И вышел, ступая напряженно, как человек, который ничего перед собой не видит.
Я осталась сидеть на кухне, и я задумалась над тем, что я сказала. Я, как все мои хорошие знакомые, а многие из них — люди прекрасные, увязла в коммунистическом конформизме, мы лгали самим себе или другим. А «либеральные», или «свободные», интеллектуалы очень легко могли быть втянуты, а часто и оказывались втянутыми в «охоту на ведьм» любого толка. Очень немногие действительно радеют о свободе, о независимости, правде, очень немногие. Мало у кого достанет мужества, силы характера такого рода, которые должны служить опорой подлинной демократии. Без людей с подобным характером и мужеством свободное общество умирает или оно не может народиться.

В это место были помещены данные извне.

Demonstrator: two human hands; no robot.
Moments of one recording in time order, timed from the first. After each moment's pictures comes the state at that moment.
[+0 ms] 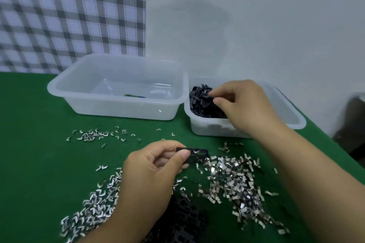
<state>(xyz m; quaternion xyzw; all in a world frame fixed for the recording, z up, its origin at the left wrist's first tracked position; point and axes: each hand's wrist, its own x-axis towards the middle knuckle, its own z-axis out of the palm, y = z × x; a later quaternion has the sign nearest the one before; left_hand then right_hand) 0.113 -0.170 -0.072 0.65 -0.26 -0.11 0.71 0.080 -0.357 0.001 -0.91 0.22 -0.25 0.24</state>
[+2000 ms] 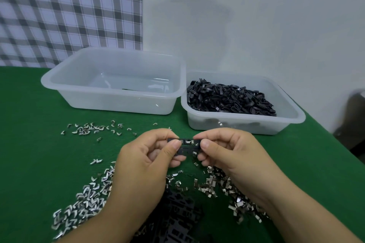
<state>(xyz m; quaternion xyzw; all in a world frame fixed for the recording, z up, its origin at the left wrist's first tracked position) 0.115 -0.172 -0.078 0.63 -0.27 -0.10 0.72 0.027 -0.310 -0.050 -0.69 0.18 -0.14 0.69</state>
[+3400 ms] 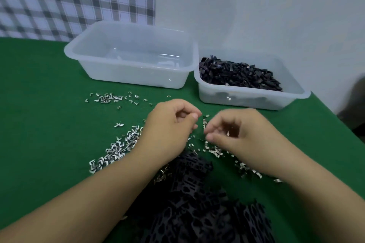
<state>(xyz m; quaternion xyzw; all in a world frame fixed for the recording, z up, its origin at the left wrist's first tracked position) 0.118 -0.171 -0.065 0.74 -0.30 -0.15 0.58 0.006 -0.289 -0.029 -0.92 0.12 -0.08 0.37</state>
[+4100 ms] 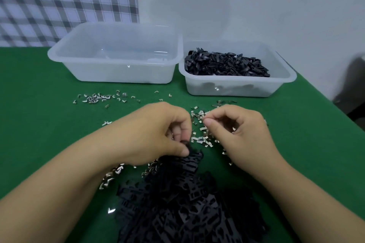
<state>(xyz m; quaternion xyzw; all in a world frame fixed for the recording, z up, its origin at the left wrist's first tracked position) 0.117 -0.149 -0.028 0.77 -0.53 -0.23 0.26 -0.011 -0.289 -0.064 -0.84 0.16 -0.30 0.42</state>
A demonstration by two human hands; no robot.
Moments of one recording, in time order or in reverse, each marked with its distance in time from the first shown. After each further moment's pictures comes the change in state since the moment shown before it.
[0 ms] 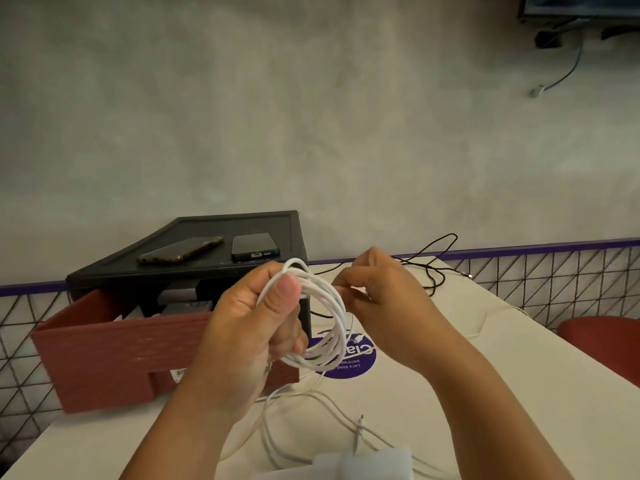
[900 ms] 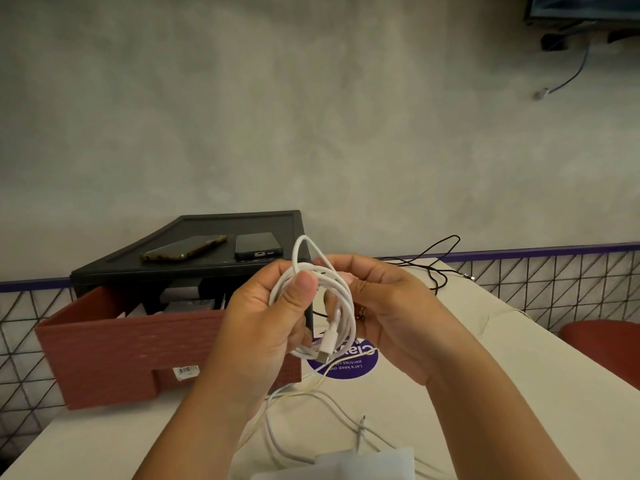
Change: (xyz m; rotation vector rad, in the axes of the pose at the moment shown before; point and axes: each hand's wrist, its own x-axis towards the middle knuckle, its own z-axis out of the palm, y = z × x) left_hand 0.004 -0.003 0.003 0.083 0.109 0.003; right_hand -0.005 -0.005 0.002 1.147 -0.218 0.198
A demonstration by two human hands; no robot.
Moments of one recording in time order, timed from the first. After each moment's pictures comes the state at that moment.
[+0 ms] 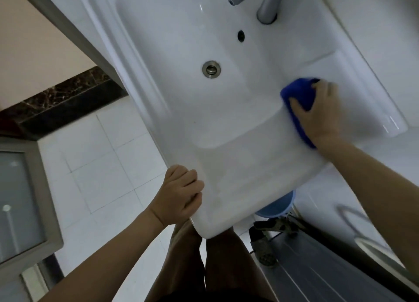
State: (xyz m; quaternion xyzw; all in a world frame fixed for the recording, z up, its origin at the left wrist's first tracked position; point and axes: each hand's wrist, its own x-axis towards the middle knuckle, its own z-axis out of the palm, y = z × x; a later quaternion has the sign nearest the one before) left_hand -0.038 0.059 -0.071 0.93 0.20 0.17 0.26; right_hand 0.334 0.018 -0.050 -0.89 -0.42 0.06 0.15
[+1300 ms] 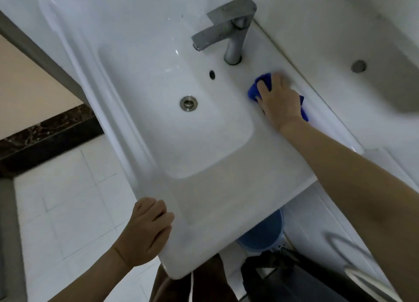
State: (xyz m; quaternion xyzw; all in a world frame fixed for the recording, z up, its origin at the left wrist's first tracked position) left_hand -0.039 0.060 -0.072 0.94 0.19 0.15 0.24; right_hand 0.377 0.093 -0.021 -0.81 -0.57 -0.09 -0.12
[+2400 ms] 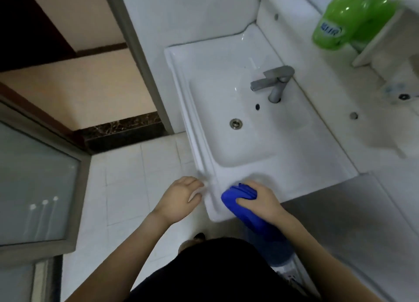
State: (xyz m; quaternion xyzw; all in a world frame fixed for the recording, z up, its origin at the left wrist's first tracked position) left_hand -0.091 0.014 0.047 0.86 0.40 0.05 0.30; right_hand 0.162 -0.076 0.055 -0.74 -0.45 0.45 0.20
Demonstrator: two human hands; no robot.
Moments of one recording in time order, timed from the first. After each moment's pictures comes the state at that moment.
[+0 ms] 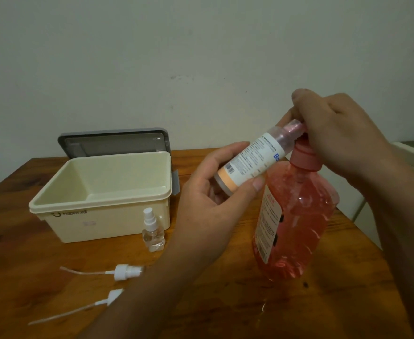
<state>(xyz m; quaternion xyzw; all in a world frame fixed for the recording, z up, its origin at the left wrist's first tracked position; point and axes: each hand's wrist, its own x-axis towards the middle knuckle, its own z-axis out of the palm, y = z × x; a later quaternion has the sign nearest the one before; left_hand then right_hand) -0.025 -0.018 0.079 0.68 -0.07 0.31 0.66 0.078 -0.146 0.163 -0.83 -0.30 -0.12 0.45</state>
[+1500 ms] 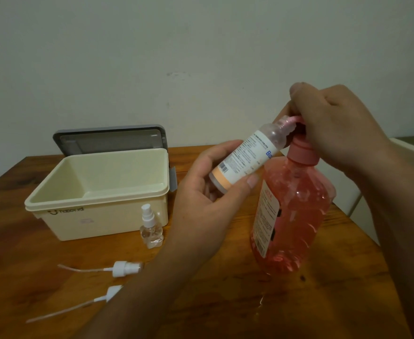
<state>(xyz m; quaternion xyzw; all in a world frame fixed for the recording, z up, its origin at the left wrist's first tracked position) -0.026 -0.017 0.074 0.68 -0.06 0.31 0.66 0.077 -0.145 0.164 -0.82 -0.31 -0.13 0.46</state>
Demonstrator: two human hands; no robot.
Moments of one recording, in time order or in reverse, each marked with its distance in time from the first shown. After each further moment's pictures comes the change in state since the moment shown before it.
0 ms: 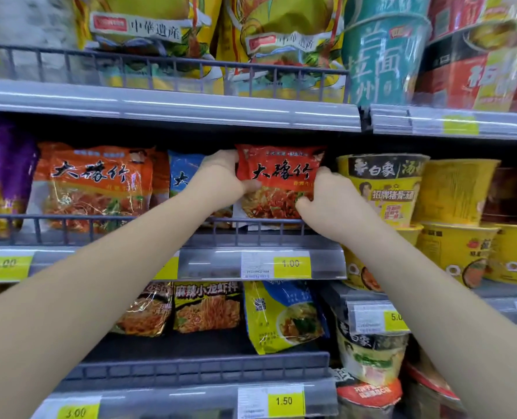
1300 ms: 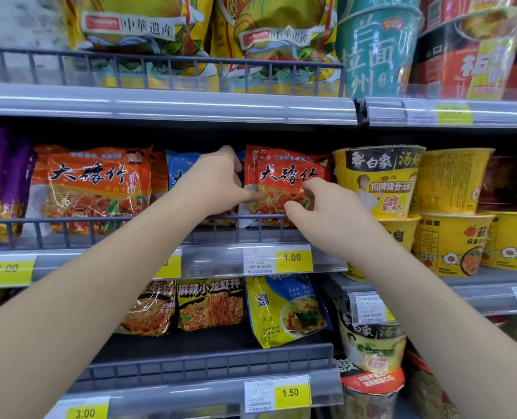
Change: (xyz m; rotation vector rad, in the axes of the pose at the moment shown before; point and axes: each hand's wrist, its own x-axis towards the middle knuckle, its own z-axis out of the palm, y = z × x) left_hand -0.017 -0.004 -0.008 0.145 -0.031 0.065; right_hand -0.041 -0.007 -0.001 0.151 -0.041 -0.035
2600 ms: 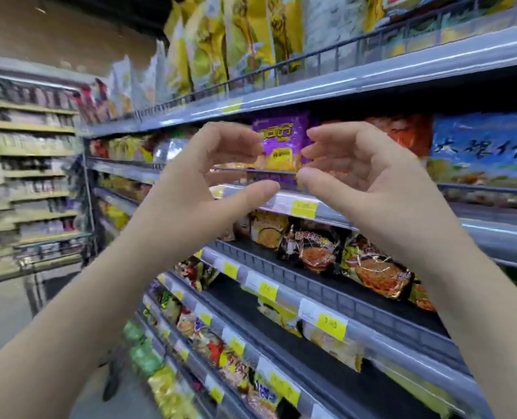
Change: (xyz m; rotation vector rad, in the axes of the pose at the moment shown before) left_hand -0.276 -0.066 -0.166 -0.134 0.456 -0.131; right_hand -0.060 -0.174 0.083 1.281 -0.374 -0.718
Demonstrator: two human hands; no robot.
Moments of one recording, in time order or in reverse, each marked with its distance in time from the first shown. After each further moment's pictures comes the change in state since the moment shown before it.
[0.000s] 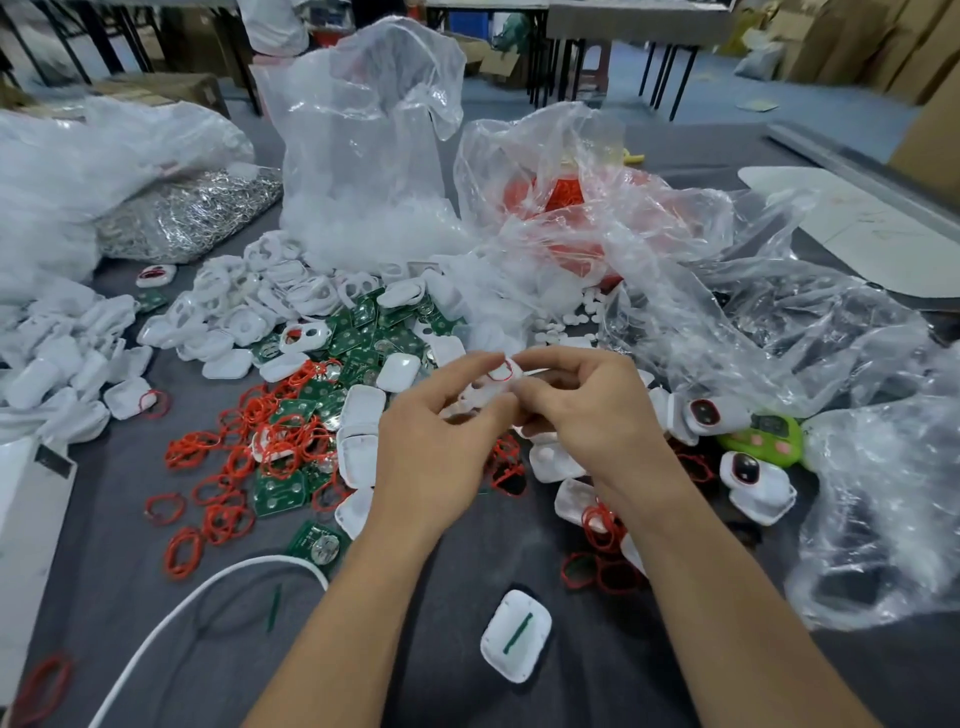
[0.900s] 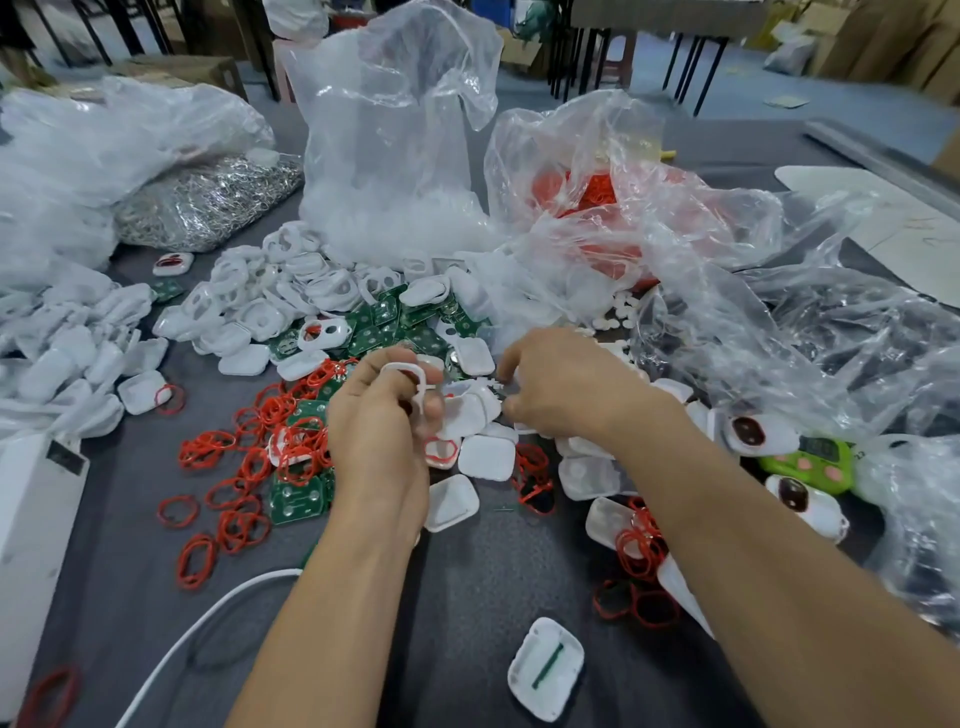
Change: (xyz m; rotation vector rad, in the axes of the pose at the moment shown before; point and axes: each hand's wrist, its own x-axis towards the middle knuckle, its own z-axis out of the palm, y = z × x) left_hand 0.031 0.004 -0.028 -0.702 0.357 -0.308; right_hand 0.066 -0.018 0.033 -1.258 -0.337 -0.150
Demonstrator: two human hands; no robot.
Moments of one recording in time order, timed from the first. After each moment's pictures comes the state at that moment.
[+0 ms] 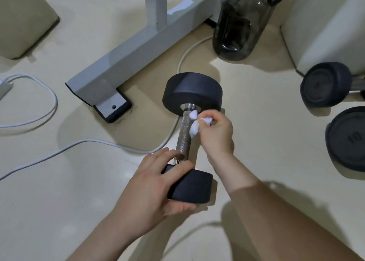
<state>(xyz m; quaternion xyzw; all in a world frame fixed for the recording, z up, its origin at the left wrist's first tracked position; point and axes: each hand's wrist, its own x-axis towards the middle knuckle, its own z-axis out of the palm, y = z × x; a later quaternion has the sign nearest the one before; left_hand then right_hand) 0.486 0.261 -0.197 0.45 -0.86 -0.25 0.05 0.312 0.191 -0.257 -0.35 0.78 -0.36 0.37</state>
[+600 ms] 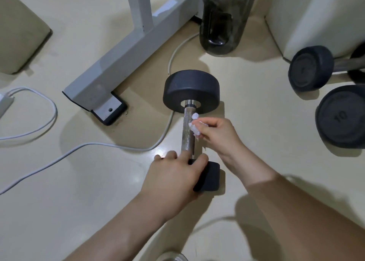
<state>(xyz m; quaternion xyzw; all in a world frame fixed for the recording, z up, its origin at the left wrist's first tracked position) 0.431 0.264 -0.180 0.41 -0.90 -0.07 -0.13 0.280 0.221 -0.248 -0.29 0.63 -0.41 0.59</state>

Так я и сидела там, на кухне, обескураженная и удрученная. Потому что у всех нас, у тех, кто вырос в странах западной демократии, есть встроенный приборчик, который отвечает за веру в то, что свобода и независимость будут неизбежно набирать силу, переживут любые на них посягательства, и, похоже, эта вера упорно выживает, несмотря на все опровергающие ее факты. Эта вера, быть может, сама по себе представляет опасность. Сидя там, я вдруг явственно увидела такой мир, где нации, системы, экономические блоки твердеют, застывают, укрепляются, объединяются; мир, где будет все более и более нелепо даже говорить о независимости или об индивидуальном сознании. Я знаю, что такого рода видения уже давно описаны, мы это уже читали, но на какое-то мгновение все это перестало быть словами, мыслями, а стало чем-то, что каждой клеткой моего тела и каждым своим нервом я подтверждала, я знала, что так оно и будет наверняка.
Савл снова ко мне спустился, теперь он был уже полностью одет. Теперь он был, как я это называю, «самим собой», и он сказал мне просто, с юмористическими нотками в голосе:
— Извини, что ушел, я просто не мог принять того, что ты говорила.
Я ответила:
— В последнее время что бы я ни начала обдумывать, это обязательно нагоняет на меня уныние и тоску. Может, я тоже не могу этого принять.
Он подошел ко мне и меня обнял. Он сказал:
— Мы друг друга утешаем. Вот я и думаю — зачем?
Потом, все еще продолжая обнимать меня:
— Мы обязательно должны иметь в виду, что люди с таким опытом, как наш с тобой, просто обязаны страдать от депрессии и чувства безнадежности.
— Или, может быть, как раз люди с таким опытом, как наш с тобой, в первых рядах тех, кто знает правду, потому что мы знаем на что мы сами способны?
Я предложила Савлу поесть, теперь мы заговорили о его детстве. Классически плохое детство, разбитая семья и все такое прочее. После обеда он пошел наверх, сказав, что хочет поработать. Почти сразу он снова спустился вниз, облокотился о дверной косяк и сказал мне небрежно:
— Знаешь, раньше я мог работать подряд много часов, теперь же мне каждый час нужен перерыв.
Опять — неловкость, диссонанс. Теперь, когда у меня было время все это обдумать, мне все понятно, но тогда я была просто смущена и сбита с толку. Ведь он говорил так, словно поработал час, а ведь на деле прошло всего-то минут пять. Он стоял в дверях, плечом опираясь на косяк, вид у него был беспокойный. Потом он мне сказал:
— Там, дома, у меня есть друг. Его родители расстались, когда он был совсем ребенком. Как думаешь, могло это дурно на него повлиять?
Я ответила не сразу, я словно онемела, потому что было предельно ясно, что его «друг» — это он сам. Но ведь не прошло и десяти минут с тех пор, как Савл рассказал мне о родителях.
Я сказала:
— Да, я уверена, что развод твоих родителей на тебя повлиял.
Он как-то дернулся, он подобрался, выражение лица стало закрытым и подозрительным, и он сказал:
— Откуда ты это знаешь?
(*10) Я сказала:
— У тебя плохая память, ты мне рассказывал о своих родителях несколько минут назад.